Alta cobertura noticiosa a la Convención. Elevados ratings de las franjas y debates. Retorno de los programas políticos en radio y televisión. Creación de nuevos medios digitales de las más variadas orientaciones. Participación récord en el plebiscito de octubre, en las elecciones de mayo y en las primarias de julio. Incremento de la participación electoral de jóvenes.
Lo anticiparon los estudiantes el 2011 y lo advirtió el PNUD en su Informe de 2015. “Hoy se ponen en cuestión asuntos que antes se daban por sentados, y lo que antes resultaba inviable hoy parece plausible”. Emergen nuevos actores que aspiran a redefinir “los límites de lo posible y, por ende, de aquello que puede ser socialmente decidido”.
Al fenómeno se lo ha llamado “politización”, tomando el concepto de Jacques Rancière, un filósofo difícil pero muy influyente en las nuevas generaciones de intelectuales. Son momentos en que se transforma el tejido común por la irrupción de “quienes eran considerados incapaces, encerrados en su impotencia”, los que hacen suya la presuposición de que en la democracia somos todos iguales; coyunturas en que “se habla de los principios de la ley, del poder y de la comunidad y no de la cocina gubernamental”; ciclos en que el disenso va más allá de la confrontación de intereses y opiniones, y se da entre actores que no están constituidos sino en el debate mismo.
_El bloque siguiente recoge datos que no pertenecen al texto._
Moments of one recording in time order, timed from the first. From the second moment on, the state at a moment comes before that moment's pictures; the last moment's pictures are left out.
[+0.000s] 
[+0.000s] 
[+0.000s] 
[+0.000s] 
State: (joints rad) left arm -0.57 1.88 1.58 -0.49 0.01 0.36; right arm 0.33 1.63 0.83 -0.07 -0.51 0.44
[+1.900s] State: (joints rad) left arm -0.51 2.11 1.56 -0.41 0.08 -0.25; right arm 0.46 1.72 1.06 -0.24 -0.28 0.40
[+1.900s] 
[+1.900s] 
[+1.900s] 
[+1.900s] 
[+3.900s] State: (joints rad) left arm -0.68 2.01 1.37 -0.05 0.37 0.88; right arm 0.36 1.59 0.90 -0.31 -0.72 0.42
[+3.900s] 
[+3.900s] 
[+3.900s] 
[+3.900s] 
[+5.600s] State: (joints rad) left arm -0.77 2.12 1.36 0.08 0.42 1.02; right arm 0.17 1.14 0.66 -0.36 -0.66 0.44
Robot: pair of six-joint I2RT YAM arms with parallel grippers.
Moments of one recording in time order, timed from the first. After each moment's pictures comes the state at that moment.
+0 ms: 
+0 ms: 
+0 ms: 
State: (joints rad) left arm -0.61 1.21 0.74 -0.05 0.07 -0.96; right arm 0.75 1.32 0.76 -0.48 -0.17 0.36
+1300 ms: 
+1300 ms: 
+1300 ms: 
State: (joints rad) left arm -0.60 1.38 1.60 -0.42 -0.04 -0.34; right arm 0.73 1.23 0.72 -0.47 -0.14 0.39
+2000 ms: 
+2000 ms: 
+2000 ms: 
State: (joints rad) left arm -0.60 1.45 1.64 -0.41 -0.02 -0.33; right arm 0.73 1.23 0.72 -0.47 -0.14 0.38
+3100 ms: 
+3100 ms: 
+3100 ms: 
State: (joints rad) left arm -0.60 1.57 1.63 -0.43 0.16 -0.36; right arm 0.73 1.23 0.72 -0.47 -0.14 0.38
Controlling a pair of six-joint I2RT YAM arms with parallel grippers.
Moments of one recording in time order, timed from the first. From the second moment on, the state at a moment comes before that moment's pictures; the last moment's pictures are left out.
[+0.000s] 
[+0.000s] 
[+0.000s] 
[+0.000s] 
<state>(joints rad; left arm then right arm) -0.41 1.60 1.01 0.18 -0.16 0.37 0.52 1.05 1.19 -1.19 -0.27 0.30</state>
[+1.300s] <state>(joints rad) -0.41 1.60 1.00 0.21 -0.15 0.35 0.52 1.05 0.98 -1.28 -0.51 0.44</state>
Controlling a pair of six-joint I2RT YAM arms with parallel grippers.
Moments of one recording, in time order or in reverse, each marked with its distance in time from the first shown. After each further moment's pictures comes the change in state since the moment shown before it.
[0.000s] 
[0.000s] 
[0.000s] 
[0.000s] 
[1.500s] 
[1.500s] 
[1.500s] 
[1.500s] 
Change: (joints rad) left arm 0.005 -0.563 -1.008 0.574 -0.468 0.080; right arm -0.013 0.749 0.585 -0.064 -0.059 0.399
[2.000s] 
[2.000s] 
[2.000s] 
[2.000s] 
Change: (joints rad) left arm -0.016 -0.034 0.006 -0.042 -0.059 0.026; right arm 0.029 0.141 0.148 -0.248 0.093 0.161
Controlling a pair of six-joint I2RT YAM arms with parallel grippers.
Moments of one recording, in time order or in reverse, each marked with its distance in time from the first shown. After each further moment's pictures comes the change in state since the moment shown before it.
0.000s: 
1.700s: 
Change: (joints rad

Muchos piensan, con justo temor, que la politización desemboca en polarización. Así fue entre mediados de los años sesenta hasta el golpe militar, o en el período que antecedió el plebiscito de 1988. Hoy no es obvio.
De partida, la población chilena es menos pobre, más educada, más autónoma e individualista. Es, guste o no, material y culturalmente más burguesa. El mundo, en seguida, ya no está sobredeterminado por la Guerra Fría (y no tan fría) entre capitalismo y comunismo. Hay tantas alternativas como alguien se las pueda imaginar, alinearse con las potencias dejó de ser mandatorio, y la guerra de las nuevas generaciones, si la hay, es contra el calentamiento global.
De otra parte, a diferencia de antaño, la adhesión política no se hereda. Ella no está anclada a tradiciones familiares, donde la ruptura tenía la connotación de una traición. Es más: ya no son los padres los que influyen en el voto de los hijos, sino estos sobre los de los padres, develando la reversión generacional provocada por la brecha en el acceso a la educación y a la cultura digital. El voto se ha vuelto variable, estratégico, caso a caso. Se elige según lo que está juego, según la oferta, según la biografía del candidato o candidata y según el curso que tome la campaña y su entorno. Todo esto ha hecho de la predicción electoral un negocio de alto riesgo.
La complejidad, reflexividad y autonomía que prevalecen en la sociedad chilena de hoy, así como la ausencia de dos ideologías mundiales en pugna, vuelven más probable la fragmentación que la polarización de otras épocas. Lo vemos en la Convención. Las listas elegidas en mayo han dejado paso a aglomeraciones móviles y variables, donde los matices se imponen a la lógica binaria. Algo parecido se observa en el panorama presidencial.
Chile vivió un prolongado momento económico, en el que la racionalidad descansó en el respeto a las reglas del mercado. Ahora ha entrado a un momento político, donde se sostiene que todo ha de ser revisado para ser resuelto colectivamente. Esto genera incertidumbre y desorganización, pero es un paso necesario para pasar a un tercer momento en el cual volverá por sus fueros —es inevitable— el arte de la gestión en base a un orden institucional consensuado.
Al igual que la vida, las sociedades están formadas por un encadenamiento de momentos. Cuando este proceso no se deja fluir y se intenta extender uno de ellos en exceso, ya experimentamos lo que sobreviene: un estallido.